Lo miré fijamente y le respondí:
—¿Tú crees que yo elegí ser así? ¿Tú crees que no preferiría poder confiar en alguien sin miedo a que me traicionen?
Se quedó callado. Por primera vez vi compasión en sus ojos.
Esa noche llegué a casa y encontré una carta vieja de mi abuela entre mis cosas:
“Marianita, no olvides nunca tu corazón. El mundo es duro, pero tú eres más fuerte porque sabes amar.”
Lloré como no lo hacía desde niña. Me di cuenta de que mi muro de hierro me había protegido, sí, pero también me había aislado del cariño y la comprensión.

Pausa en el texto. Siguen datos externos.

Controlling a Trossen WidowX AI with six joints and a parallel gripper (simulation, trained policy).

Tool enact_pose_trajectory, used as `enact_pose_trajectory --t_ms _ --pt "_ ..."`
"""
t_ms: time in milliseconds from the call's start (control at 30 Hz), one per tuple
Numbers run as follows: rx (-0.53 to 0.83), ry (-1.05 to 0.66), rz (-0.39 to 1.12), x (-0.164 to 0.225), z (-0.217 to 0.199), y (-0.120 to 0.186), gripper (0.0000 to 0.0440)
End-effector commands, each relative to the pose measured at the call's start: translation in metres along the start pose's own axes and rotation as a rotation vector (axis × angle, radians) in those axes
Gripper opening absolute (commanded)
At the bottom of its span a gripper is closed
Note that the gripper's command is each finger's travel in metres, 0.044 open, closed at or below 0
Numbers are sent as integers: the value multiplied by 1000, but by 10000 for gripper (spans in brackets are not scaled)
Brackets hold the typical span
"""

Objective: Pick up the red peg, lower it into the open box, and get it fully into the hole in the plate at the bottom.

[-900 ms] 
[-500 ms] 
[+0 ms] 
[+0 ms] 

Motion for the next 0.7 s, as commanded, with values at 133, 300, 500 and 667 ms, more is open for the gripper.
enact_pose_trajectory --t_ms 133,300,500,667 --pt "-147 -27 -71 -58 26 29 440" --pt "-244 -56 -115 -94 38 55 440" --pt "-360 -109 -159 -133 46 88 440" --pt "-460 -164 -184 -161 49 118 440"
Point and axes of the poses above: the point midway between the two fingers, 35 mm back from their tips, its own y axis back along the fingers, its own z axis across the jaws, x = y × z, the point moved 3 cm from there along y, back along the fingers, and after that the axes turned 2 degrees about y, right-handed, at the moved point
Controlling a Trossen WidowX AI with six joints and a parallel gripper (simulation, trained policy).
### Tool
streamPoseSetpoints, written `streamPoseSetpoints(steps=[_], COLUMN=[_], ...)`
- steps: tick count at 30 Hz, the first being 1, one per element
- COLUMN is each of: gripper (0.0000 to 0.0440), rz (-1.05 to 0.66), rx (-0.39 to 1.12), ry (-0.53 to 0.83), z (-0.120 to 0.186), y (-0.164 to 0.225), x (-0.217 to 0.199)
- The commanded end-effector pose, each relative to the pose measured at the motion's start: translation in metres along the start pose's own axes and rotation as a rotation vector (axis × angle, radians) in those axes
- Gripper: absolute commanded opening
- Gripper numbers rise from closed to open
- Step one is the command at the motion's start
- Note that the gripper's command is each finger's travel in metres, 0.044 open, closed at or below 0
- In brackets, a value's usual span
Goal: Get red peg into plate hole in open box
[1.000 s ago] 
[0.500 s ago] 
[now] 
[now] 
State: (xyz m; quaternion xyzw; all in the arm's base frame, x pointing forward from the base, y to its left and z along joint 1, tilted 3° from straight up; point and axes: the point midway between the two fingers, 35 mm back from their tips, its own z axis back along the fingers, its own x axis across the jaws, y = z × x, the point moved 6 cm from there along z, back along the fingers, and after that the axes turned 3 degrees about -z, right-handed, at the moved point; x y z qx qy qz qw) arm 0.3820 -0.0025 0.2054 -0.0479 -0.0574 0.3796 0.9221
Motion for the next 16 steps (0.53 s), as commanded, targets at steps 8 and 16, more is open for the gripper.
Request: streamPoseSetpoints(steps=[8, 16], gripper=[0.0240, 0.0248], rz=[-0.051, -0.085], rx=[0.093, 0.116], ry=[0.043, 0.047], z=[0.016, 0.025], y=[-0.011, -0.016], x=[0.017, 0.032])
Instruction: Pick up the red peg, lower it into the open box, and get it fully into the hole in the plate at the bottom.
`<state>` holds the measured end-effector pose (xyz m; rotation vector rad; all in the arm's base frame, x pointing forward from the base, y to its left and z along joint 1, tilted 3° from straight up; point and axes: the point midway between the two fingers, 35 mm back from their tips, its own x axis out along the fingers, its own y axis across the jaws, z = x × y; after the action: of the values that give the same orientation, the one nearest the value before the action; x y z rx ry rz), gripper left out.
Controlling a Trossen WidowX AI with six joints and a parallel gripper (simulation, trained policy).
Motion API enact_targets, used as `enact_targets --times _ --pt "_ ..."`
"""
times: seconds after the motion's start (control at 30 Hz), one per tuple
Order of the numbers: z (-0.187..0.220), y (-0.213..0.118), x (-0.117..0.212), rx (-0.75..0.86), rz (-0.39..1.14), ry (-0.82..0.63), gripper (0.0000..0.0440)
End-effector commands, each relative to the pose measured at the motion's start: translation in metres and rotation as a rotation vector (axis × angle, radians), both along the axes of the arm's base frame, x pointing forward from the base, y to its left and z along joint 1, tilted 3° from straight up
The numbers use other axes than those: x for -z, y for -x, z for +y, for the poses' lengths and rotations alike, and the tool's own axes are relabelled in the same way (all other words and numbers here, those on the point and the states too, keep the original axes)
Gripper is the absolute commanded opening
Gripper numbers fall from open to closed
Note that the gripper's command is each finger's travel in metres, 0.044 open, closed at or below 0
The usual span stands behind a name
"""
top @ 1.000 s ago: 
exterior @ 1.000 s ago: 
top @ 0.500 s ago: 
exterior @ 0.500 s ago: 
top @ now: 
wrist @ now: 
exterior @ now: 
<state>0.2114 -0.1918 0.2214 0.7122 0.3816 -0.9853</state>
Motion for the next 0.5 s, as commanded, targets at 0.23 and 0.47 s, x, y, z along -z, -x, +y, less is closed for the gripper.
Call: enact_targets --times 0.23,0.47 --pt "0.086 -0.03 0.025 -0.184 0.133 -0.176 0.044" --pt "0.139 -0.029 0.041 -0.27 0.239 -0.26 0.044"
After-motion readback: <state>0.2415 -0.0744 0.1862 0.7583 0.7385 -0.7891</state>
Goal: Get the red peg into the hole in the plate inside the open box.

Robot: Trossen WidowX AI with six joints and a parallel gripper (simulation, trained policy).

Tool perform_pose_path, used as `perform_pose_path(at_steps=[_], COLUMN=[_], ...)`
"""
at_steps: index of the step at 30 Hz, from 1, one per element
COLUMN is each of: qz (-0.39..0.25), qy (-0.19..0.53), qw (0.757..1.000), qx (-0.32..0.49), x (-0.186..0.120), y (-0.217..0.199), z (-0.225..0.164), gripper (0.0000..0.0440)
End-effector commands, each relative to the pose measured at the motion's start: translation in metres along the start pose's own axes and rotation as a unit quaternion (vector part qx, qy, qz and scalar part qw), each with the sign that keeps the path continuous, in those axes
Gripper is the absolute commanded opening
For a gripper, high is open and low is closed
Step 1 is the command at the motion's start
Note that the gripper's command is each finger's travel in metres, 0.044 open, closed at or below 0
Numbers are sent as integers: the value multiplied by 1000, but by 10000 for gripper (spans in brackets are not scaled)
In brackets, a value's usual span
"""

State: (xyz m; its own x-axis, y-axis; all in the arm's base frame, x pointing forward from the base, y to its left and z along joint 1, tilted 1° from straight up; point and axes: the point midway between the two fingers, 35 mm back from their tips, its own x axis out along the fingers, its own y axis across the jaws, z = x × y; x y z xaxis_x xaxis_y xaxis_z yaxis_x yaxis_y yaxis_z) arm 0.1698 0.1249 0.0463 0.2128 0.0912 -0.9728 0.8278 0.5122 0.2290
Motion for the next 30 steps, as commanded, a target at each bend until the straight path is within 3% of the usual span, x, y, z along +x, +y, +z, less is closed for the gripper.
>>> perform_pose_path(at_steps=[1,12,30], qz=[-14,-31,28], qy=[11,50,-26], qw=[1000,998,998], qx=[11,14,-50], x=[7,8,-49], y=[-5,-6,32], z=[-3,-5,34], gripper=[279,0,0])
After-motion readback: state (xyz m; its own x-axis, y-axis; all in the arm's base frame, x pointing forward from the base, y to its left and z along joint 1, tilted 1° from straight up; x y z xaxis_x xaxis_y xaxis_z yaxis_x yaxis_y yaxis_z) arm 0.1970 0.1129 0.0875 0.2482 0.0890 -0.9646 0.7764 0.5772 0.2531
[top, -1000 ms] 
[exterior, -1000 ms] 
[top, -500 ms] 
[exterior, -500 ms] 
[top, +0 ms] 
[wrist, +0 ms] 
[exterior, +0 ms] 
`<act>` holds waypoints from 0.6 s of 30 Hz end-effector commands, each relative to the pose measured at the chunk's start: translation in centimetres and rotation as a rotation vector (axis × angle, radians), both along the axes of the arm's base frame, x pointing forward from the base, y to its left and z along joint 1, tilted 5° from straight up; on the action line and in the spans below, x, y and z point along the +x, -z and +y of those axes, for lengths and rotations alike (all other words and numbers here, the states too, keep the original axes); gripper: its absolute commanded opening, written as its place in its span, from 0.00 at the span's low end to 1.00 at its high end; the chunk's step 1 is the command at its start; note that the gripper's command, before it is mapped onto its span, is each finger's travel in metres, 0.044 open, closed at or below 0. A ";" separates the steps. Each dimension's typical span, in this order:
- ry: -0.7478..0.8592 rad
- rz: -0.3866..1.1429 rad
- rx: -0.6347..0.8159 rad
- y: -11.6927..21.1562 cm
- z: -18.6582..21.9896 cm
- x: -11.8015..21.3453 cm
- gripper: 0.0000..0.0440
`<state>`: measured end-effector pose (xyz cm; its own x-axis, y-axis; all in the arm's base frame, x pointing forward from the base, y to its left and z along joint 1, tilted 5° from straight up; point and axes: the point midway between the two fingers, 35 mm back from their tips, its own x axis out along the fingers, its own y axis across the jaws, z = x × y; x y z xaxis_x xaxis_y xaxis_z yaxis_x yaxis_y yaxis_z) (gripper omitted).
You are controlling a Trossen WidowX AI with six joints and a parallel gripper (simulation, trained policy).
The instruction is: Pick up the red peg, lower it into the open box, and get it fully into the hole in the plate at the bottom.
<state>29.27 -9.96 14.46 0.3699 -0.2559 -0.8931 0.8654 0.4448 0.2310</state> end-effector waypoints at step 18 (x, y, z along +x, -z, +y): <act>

Hoy sigo siendo la Directora General. Sigo tomando decisiones difíciles y enfrentando prejuicios por ser mujer y venir de abajo. Pero he empezado a abrir pequeñas grietas en mi muro: escucho más a mi equipo, trato de recordar los nombres de todos, incluso invito café los viernes.
A veces me pregunto si algún día podré dejar caer ese muro por completo. ¿Será posible ser fuerte sin dejar de ser humana? ¿Cuántos más como yo caminan por la vida ocultando sus heridas detrás de una fachada impenetrable?
¿Ustedes también han sentido que deben esconder su dolor para sobrevivir? ¿Vale la pena sacrificar tanto para llegar lejos?